Rechtbank Midden-Nederland

Datum uitspraak
28 juni 2021
Publicatiedatum
13 juli 2021
Zaaknummer
UTR 20/4697
Instantie
Rechtbank Midden-Nederland
Type
Uitspraak
Rechtsgebied
Bestuursrecht; Omgevingsrecht
Procedures
  • Eerste aanleg - enkelvoudig
Vindplaatsen
  • Rechtspraak.nl
AI samenvatting door LexboostAutomatisch gegenereerd

Toetsing van de omgevingsvergunning voor de aanleg van een zonnepark in strijd met de Structuurvisie

In deze zaak heeft de rechtbank Midden-Nederland op 28 juni 2021 uitspraak gedaan in een geschil over de omgevingsvergunning voor de aanleg van een zonnepark in de gemeente Zeewolde. Eiser, eigenaar van een nabijgelegen woning, heeft beroep aangetekend tegen het besluit van het college van burgemeester en wethouders, dat op 17 november 2020 een omgevingsvergunning heeft verleend voor de realisatie van een tijdelijk zonnepark. Eiser betoogde dat de vergunning in strijd was met de Structuurvisie en dat er onvoldoende gelegenheid was voor participatie van omwonenden.
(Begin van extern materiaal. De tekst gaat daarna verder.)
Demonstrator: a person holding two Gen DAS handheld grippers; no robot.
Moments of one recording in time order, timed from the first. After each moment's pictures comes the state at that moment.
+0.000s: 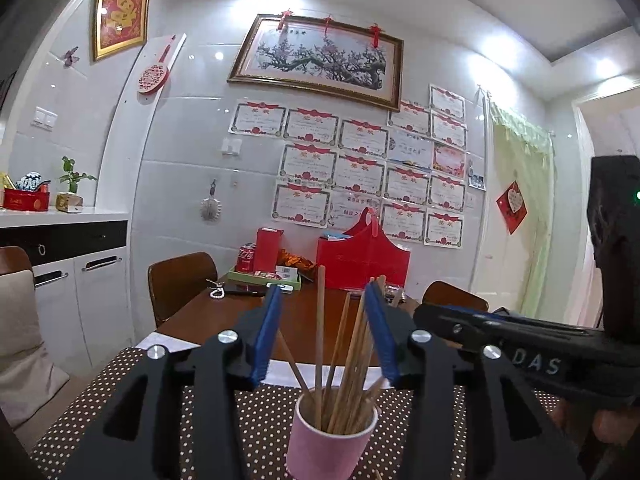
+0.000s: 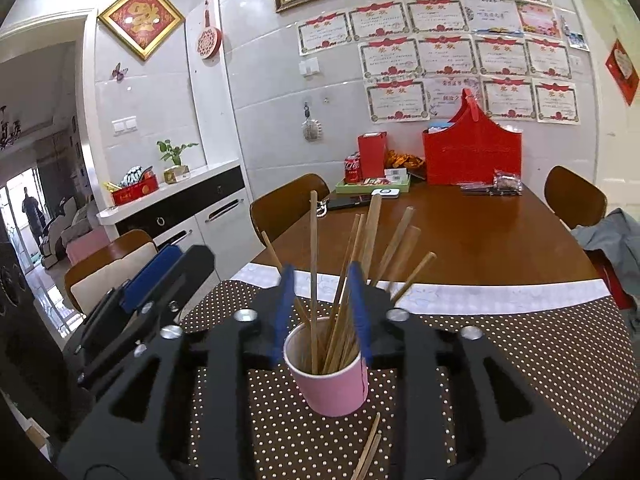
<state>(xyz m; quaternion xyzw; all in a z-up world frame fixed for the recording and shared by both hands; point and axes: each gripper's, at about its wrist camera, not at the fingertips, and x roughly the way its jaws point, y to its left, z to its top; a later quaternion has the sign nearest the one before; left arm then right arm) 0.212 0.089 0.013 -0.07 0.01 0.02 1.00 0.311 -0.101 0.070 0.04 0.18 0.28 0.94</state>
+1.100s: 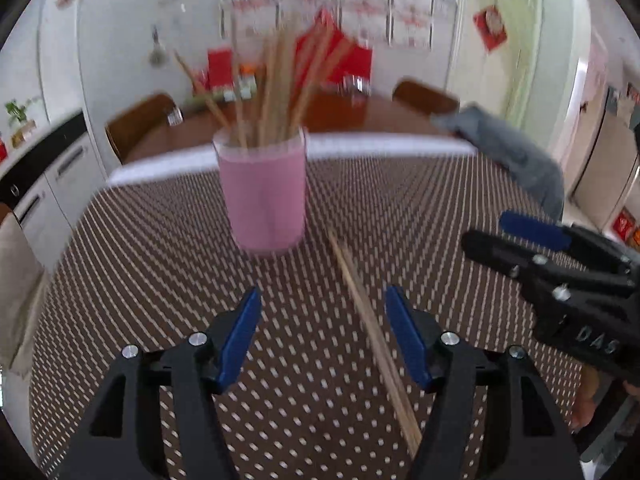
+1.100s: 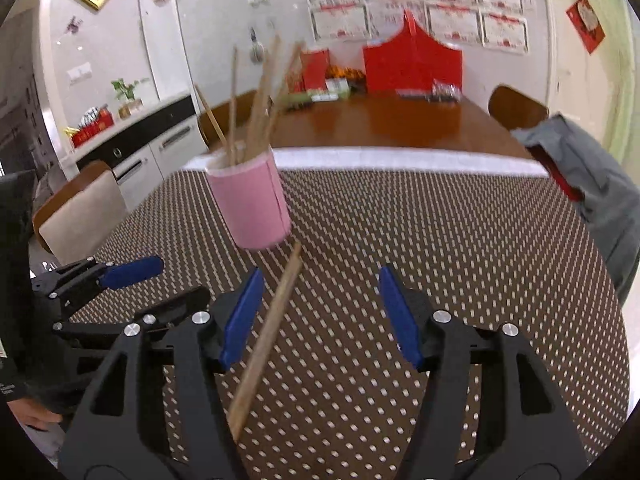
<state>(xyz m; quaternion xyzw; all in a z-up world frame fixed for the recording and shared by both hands) 0.196 0.021 -0.093 0.00 0.38 -0.05 0.92 0.242 -0.182 -0.041 0.01 0.32 0.19 0.93</state>
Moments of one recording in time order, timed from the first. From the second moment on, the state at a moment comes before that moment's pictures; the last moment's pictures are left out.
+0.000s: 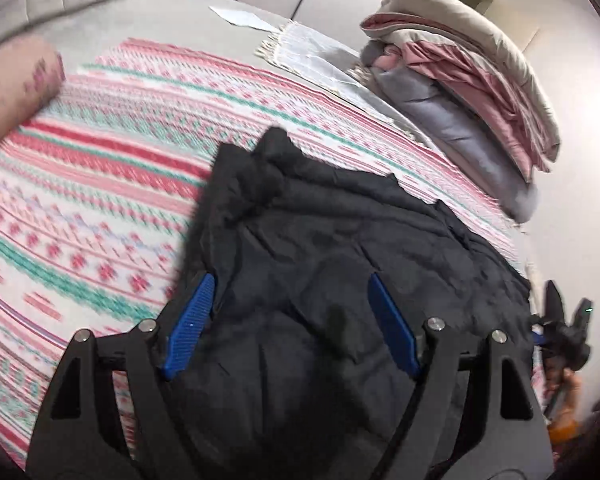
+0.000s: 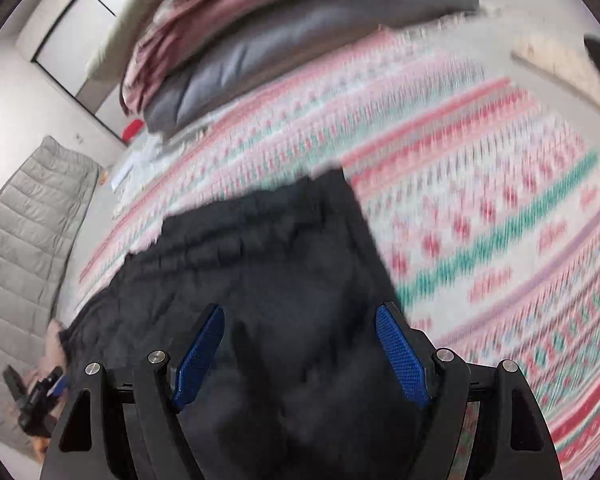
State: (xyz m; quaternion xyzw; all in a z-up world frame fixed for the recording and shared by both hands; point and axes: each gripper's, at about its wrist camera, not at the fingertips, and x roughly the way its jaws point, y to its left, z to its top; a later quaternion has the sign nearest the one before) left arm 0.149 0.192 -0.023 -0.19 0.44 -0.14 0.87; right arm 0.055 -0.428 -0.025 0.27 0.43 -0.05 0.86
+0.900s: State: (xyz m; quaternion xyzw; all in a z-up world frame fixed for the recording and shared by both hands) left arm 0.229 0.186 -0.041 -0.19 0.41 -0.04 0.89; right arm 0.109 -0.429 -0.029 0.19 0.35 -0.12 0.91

De rechtbank heeft allereerst geoordeeld dat eiser belanghebbend is, omdat hij een zienswijze heeft ingediend. Vervolgens heeft de rechtbank de inhoudelijke argumenten van eiser beoordeeld. Eiser stelde dat het bouwplan in strijd was met de bestemmingsplannen en dat er een verklaring van geen bedenkingen had moeten worden gevraagd. De rechtbank oordeelde dat het college in redelijkheid had kunnen besluiten dat de aanvraag niet in strijd was met de Structuurvisie, omdat de gemeenteraad in een eerder besluit had bepaald dat zonneparken op agrarische grond toegestaan zijn, mits er een maximum oppervlak wordt gerespecteerd.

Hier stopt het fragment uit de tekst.